**AIM OF THE EXERCISE:** Include the line containing "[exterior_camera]" and all lines before it, repeated exactly from the listing below, without pictures.

**THE DATA:**
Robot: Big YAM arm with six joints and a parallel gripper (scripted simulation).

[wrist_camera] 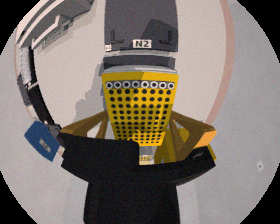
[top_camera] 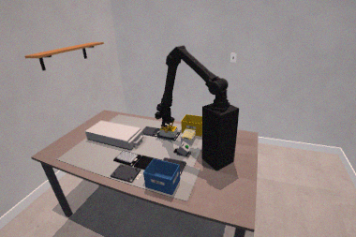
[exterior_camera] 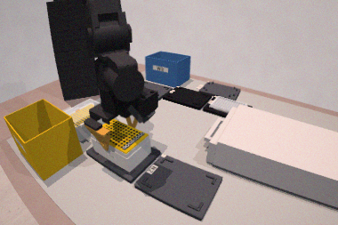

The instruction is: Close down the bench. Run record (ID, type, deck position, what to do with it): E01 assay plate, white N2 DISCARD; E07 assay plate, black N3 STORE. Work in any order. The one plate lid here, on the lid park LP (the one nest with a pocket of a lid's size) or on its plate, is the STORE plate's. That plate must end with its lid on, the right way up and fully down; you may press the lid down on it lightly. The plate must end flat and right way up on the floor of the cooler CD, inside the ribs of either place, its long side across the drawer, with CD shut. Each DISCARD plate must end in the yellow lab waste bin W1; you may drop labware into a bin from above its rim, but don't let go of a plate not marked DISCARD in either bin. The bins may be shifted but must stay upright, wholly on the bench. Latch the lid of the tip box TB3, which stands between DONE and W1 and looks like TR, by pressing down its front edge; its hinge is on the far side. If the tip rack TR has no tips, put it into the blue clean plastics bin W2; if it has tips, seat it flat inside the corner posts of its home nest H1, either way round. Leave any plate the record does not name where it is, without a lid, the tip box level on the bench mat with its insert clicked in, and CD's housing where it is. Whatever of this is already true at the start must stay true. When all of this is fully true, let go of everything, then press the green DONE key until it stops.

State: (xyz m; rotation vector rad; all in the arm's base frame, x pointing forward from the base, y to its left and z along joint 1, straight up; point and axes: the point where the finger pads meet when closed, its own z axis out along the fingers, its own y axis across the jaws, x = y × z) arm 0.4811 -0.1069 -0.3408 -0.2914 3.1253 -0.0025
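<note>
Now: hand 1 cm to the left of the tip rack TR and 1 cm above it. The rest, counted from my hand: DONE key block (24 cm behind, 15 cm to the left, 1 cm below); then yellow bin W1 (16 cm to the right, 15 cm behind, 2 cm below); then plate lid (25 cm ahead, 24 cm to the left, 3 cm below).
</note>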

**REPLY TO THE TASK:**
Robot: Big YAM arm with six joints and a parallel gripper (scripted simulation).

[wrist_camera] 
[top_camera] 
[exterior_camera] 

The answer requires no additions.